**PROBLEM REQUIREMENTS:** Please keep to the lines below from the one with "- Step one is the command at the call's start" through the one with "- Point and", and restate them word for word, ends included.

**AVAILABLE RECORDS:**
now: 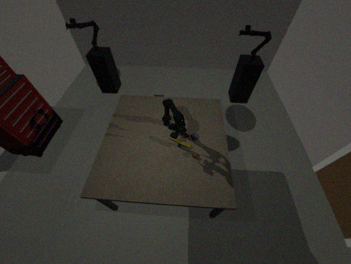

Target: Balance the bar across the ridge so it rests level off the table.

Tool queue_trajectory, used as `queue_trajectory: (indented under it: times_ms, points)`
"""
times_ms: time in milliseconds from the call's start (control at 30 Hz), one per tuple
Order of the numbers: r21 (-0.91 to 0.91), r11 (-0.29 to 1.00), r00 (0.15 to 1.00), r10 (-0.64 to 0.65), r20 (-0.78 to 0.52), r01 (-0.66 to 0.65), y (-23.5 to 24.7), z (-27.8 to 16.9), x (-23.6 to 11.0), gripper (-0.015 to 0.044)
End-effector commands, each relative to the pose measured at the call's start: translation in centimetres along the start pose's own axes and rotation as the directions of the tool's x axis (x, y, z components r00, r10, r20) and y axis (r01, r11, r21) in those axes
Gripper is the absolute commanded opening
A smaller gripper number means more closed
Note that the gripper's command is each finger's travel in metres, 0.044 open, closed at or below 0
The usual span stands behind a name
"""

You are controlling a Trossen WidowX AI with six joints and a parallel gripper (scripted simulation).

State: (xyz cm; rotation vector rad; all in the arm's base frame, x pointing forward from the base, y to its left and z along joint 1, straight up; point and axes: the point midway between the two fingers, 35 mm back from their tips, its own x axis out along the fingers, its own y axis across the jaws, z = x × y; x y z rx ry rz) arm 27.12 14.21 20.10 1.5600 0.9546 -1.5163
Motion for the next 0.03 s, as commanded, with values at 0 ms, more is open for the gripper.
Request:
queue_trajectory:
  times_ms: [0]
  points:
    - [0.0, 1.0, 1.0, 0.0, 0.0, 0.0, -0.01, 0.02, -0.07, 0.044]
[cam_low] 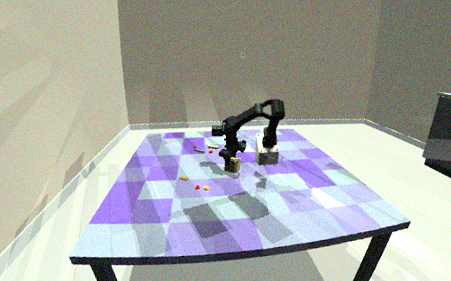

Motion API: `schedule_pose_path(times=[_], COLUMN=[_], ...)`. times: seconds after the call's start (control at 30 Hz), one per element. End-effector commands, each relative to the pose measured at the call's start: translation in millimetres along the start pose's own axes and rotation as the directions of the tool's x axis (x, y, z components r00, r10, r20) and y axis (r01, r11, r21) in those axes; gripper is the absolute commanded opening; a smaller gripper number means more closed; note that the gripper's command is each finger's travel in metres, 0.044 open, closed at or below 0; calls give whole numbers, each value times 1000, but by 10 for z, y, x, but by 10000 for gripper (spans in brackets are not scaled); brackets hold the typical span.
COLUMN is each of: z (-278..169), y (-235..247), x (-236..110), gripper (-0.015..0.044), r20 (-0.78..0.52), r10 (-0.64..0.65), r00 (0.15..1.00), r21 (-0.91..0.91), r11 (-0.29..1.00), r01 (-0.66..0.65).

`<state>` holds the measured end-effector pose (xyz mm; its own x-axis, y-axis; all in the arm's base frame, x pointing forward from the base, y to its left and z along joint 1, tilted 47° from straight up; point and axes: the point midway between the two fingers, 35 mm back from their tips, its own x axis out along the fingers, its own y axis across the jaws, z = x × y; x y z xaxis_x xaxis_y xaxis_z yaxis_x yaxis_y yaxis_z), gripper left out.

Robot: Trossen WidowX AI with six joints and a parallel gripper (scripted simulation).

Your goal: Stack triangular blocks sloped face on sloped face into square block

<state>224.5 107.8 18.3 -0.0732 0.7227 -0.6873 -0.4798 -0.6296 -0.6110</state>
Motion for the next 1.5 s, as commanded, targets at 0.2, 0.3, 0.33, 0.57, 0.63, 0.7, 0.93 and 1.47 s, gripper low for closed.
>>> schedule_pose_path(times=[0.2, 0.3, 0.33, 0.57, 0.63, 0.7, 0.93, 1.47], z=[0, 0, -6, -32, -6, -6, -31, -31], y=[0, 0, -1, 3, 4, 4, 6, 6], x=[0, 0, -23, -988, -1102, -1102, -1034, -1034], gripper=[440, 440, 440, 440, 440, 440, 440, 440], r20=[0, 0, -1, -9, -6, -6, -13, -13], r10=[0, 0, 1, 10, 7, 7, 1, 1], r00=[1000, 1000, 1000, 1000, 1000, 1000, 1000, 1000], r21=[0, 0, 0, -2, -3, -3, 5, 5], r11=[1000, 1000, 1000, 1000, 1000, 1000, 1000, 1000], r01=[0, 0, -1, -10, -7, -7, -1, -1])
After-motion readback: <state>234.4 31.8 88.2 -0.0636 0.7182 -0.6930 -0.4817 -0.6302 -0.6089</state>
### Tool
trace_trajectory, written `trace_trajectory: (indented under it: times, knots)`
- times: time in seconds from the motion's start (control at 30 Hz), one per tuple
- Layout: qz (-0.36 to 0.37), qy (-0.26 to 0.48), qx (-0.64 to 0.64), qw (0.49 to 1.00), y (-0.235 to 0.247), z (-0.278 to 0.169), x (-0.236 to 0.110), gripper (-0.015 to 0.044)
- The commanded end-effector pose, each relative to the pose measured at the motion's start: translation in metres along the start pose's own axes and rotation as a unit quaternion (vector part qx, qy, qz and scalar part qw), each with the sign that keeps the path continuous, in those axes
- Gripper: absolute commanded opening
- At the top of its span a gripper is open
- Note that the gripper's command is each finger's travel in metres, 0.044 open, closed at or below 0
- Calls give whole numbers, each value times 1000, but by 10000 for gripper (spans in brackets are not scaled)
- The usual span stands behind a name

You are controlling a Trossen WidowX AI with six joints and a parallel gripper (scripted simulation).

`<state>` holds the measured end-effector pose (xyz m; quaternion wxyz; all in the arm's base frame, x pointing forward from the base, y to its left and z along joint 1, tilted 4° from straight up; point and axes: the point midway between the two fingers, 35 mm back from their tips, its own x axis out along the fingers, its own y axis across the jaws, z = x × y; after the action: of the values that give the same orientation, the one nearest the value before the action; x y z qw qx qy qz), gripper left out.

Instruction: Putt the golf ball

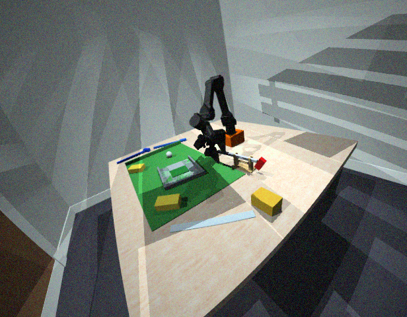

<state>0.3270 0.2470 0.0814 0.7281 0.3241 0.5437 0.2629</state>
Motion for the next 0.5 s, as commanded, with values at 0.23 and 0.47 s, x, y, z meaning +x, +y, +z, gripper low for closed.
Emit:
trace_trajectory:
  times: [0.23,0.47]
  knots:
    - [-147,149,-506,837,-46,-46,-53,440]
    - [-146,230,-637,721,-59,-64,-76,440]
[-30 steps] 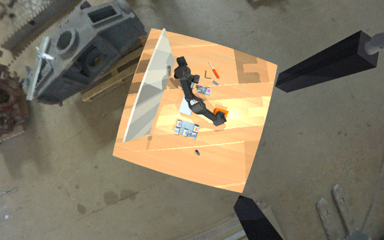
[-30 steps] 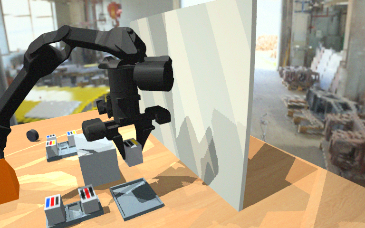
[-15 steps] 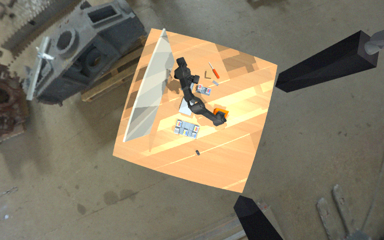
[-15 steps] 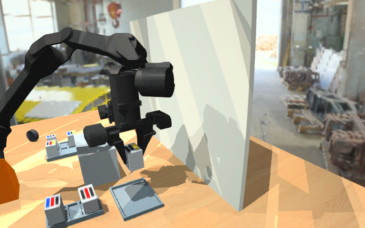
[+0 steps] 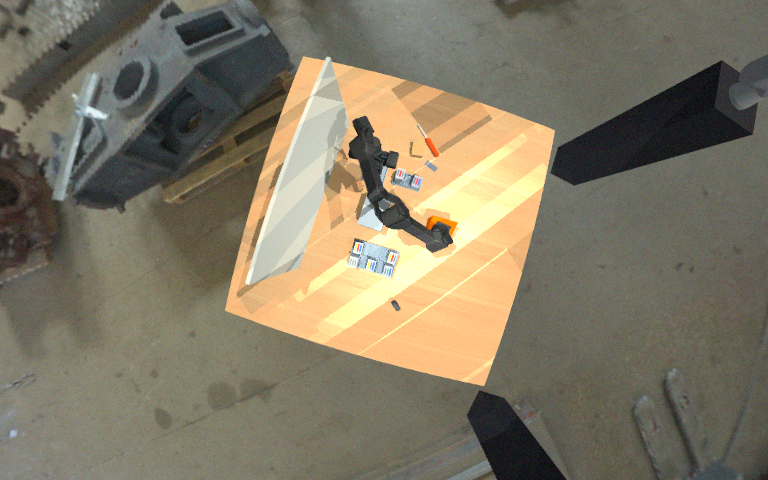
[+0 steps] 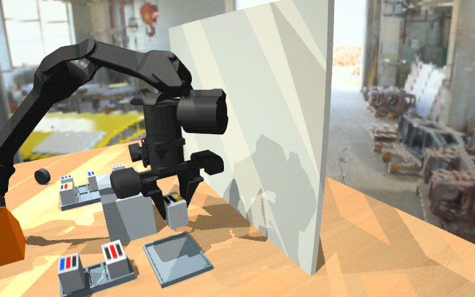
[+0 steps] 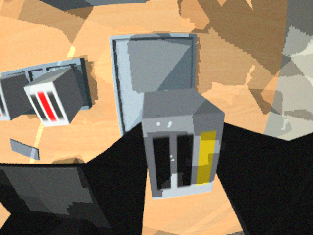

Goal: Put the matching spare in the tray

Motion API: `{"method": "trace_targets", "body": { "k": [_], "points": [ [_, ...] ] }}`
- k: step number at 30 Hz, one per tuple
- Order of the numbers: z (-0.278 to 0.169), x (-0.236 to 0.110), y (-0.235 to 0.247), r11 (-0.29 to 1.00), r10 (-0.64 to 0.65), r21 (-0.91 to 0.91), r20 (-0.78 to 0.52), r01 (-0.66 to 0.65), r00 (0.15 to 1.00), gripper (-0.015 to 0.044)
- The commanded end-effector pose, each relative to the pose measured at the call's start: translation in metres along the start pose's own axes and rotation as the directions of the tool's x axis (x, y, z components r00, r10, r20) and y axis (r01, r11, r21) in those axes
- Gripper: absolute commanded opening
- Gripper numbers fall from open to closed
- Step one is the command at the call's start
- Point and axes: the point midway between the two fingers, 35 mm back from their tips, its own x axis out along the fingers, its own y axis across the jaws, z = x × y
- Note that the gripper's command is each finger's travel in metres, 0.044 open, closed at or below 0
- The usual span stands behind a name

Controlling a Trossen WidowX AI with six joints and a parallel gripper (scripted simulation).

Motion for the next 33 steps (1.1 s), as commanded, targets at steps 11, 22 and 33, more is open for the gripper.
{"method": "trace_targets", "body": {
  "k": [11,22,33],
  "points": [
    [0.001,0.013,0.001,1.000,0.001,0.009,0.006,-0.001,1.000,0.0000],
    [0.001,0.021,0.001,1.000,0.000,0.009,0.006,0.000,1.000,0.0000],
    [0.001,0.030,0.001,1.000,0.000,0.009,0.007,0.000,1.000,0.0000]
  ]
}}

**RESULT OF THE EXERCISE:**
- Step one is the command at the call's start
- Point and axes: the point midway between the two fingers, 35 mm back from their tips, its own x axis out along the fingers, its own y axis across the jaws, z = x × y

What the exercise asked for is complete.